Final project of the discipline SCC5830 - Image Processing (2021) in USP São Carlos. Student: Taylla Milena Theodoro
Main Objective To perform image colorization (grayscale to colored) using unet.
Dataset Cifar10 dataset - https://www.tensorflow.org/api_docs/python/tf/keras/datasets/cifar10
Steps
- Learn about the dataset;
- Prepare the dataset: Preprocess the images from the dataset in order to perform correctly the task;
- Define the model: Chose and study architectures that can better perform the taks;
- Train the model: Feed the training images into the chosen model;
- Evaluate: Chose an evaluation capable of tell how the chosen model perfomed the task, in our case, evalute the model performace and plot the input (grayscale images), predicted and expected(original image colorful).
To perform image colorization (grayscale to RGB) using unet and learn the tools and path towards compleating this objective.
The main idea behind CNN is to learn the feature mapping of an image and explore it to do tasks like object classification or detection, where the image is converted into a vector. However, in the case of the image colorization problem, you not only need to convert the mapping feature into a vector, but also reconstruct an image from that vector. The idea behind U-net is to use the feature mapping that has already been learned and converted into a vector to reconstitute the image.
This architecture consists of three sections: The contraction, The bottleneck, and the expansion section, as can be seen in the Figure, the contraction is perfoming a downsamplimg of the image, as a normal Convolutional Neural Network, the bottleneck is the middle that prepare the resulted vector to be upsamples by the expansion section.
According to the article Image Colorization: A Survey and Dataset, image colorization is an essential image processing and computer vision branch to colorize images and videos. It can be applied to color old movies, old photos, old video games, astronomical photography, electron microscopy, etc. Recently, the technic used to perform this task is with deep learning procedures, such as Convolutional Neural Networks, Residual Neural Networks, Unet, Autoencoders and Generative Adversial Netwolks.
To colorize images is an important computer vision task, which allows us to bring to life old images, therefore, in this project, it is intend to perform image colorization using Unets.
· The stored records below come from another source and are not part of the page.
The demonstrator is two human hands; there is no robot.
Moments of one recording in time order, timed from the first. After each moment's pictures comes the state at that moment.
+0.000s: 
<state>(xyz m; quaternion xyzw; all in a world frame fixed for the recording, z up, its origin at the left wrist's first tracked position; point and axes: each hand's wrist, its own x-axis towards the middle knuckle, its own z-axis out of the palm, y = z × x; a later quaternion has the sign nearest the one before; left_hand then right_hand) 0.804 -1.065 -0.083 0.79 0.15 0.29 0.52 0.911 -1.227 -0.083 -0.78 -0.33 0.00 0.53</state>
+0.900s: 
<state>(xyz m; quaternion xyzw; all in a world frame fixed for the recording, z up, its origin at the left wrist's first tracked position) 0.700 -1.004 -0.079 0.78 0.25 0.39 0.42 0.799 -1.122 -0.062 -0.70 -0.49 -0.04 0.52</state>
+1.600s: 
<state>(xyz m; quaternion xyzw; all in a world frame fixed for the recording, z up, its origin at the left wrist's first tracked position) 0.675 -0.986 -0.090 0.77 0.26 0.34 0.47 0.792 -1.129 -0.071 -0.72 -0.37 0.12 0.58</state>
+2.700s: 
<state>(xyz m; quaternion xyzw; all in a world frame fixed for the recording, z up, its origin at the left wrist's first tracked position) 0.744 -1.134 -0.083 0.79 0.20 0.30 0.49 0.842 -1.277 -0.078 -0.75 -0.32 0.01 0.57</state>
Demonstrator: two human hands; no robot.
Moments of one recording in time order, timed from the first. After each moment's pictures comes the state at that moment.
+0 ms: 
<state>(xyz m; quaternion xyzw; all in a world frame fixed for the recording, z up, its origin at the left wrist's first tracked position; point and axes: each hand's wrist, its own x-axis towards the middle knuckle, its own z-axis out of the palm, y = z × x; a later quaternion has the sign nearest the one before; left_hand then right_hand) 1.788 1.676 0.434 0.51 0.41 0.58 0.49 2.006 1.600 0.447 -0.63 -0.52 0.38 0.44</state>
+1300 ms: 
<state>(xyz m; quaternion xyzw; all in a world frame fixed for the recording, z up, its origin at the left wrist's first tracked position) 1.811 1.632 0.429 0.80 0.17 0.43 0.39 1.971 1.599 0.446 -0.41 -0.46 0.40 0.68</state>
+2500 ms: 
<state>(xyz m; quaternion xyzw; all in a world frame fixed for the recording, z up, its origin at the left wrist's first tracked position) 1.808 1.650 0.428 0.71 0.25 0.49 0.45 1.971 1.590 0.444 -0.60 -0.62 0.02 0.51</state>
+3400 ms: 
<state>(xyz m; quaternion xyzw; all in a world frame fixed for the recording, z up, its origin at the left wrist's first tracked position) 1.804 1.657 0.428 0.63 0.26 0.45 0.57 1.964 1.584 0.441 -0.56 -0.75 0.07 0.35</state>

The input images that will be used are Cifar10 dataset, available in https://www.tensorflow.org/api_docs/python/tf/keras/datasets/cifar10. As output it is expected to have the colored image.
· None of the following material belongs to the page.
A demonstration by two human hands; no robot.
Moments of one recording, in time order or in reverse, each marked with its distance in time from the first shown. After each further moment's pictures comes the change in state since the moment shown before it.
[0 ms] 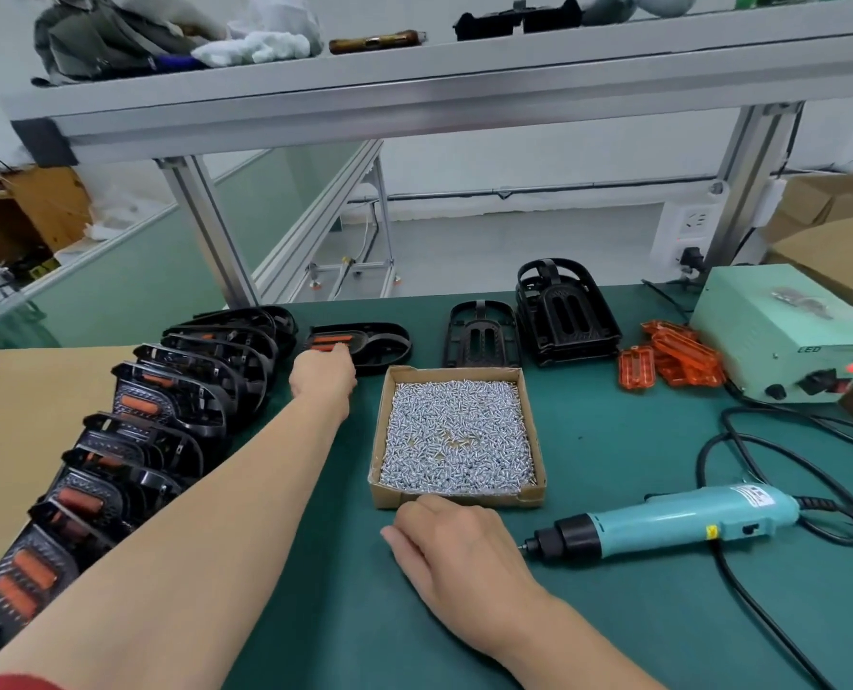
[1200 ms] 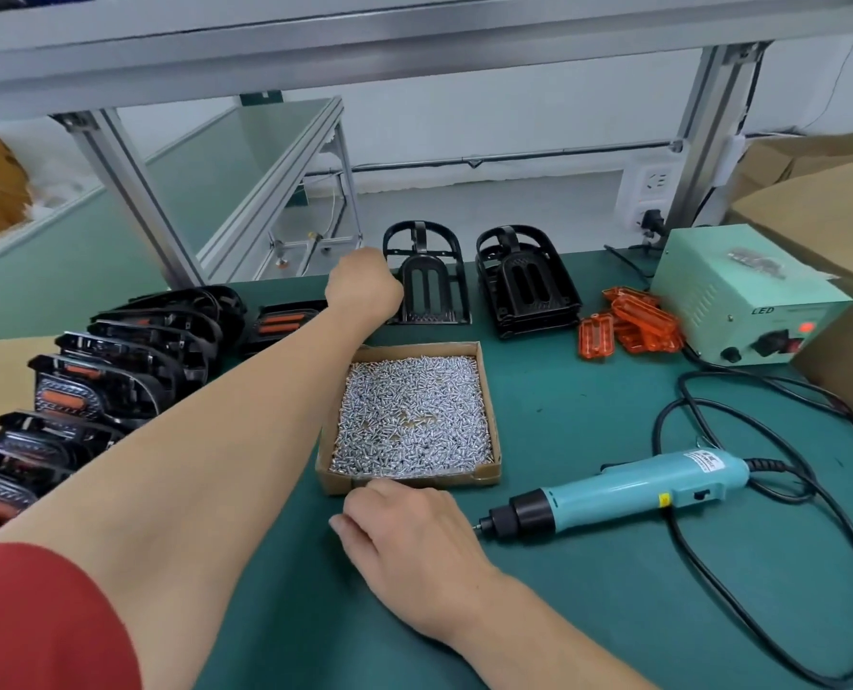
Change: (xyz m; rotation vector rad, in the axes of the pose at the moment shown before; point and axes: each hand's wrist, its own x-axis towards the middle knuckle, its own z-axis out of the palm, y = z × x) left_hand -0.045 0.061 0.087 0.930 -0.174 0.758; right_hand 0.000 0.003 0.006 0.063 0.048 -0.019
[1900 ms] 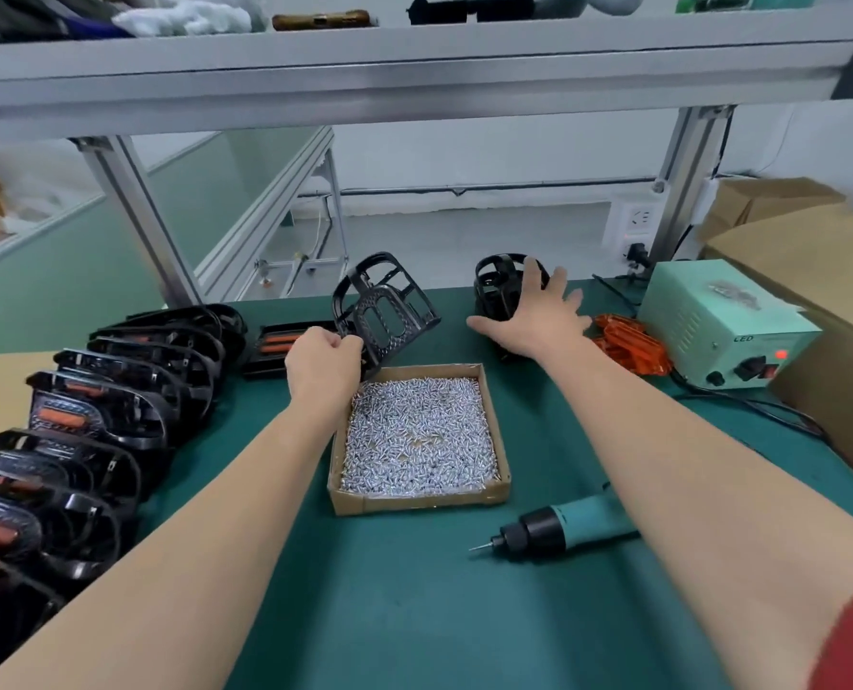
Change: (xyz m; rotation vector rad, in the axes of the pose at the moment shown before) left_hand -0.075 -0.057 -0.006 -0.558 0.153 -0.242; right_hand 0.136 0.169 -0.121 -0.340 0.111 0.861
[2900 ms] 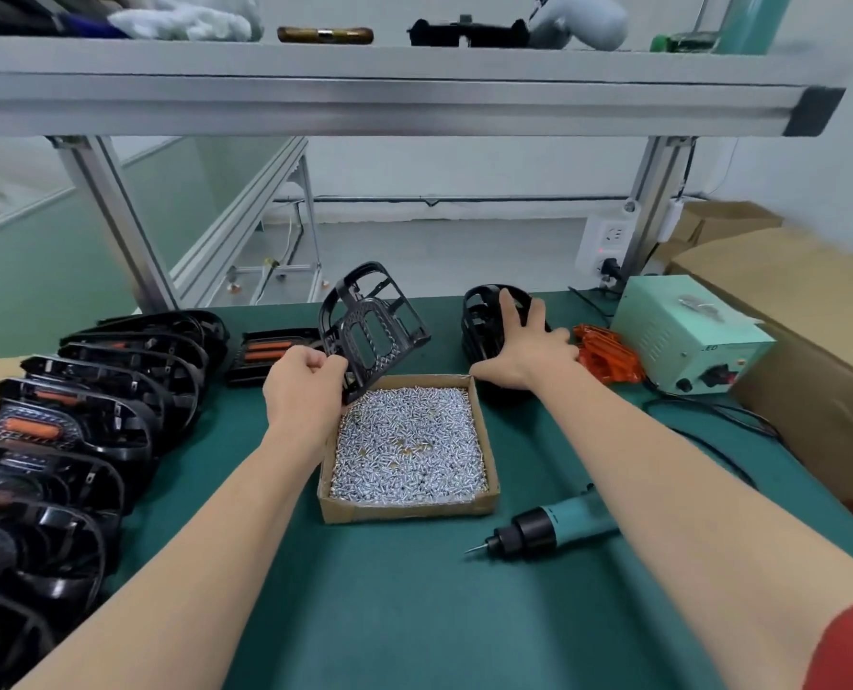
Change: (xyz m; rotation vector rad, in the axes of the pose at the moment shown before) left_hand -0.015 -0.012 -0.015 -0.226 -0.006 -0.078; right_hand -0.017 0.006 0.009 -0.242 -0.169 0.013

The methodoly chosed with the purpose of learning and completing this project is the by following the steps:
- Related Work: learn about datasets, the task, possible architectures and evaluation methods;
- Prepare the dataset: Preprocess the images from the dataset in order to perform correctly the task;
- Define the model: Chose and study architectures that can better perform the taks;
- Train the model: Feed the training images into the chosen model;
- Evaluate: Chose an evaluation capable of tell how the chosen model perfomed the task, in our case, evalute the model performace and plot the input (grayscale images), predicted and expected(original image colorful).
The chosen Dataset is Cifar10, which contain images from diverse scenarios and locations which enable the network to learn to colorize different kinds of images. It will be use its original split for train and test, which is of 50000 32x32 color training images and 10000 test images. Here are some examples of images:
The dataset contain RGB images, which will be preprocessed by using color analysis. The images will be converted to gray scale images to be used as the input images of the neural network using the skimage python library, and the original colored image will be used as the label so that the output can converted back to RGB and evaluated.
The model is trained with the unet model, the loss is 'the mean_squared_error', the optimizer chosen is 'adam' and as metric 'accuracy'.
The model was trained for 20 epochs and presented an accuracy 58.34% (0.5834) for training and 54.18% (0.5418) for testing.
In terms of visualizing the predicted results, here is a set of images from test.
And here the prediction for this set of images:
The results were good for start, it is possible to make it better by perfoming fine tuning or different kinds of image processing. This project is a good start for someone persuing to study automatic image colorization and give base for a more complex project, such as ones using autoencoders or GANs.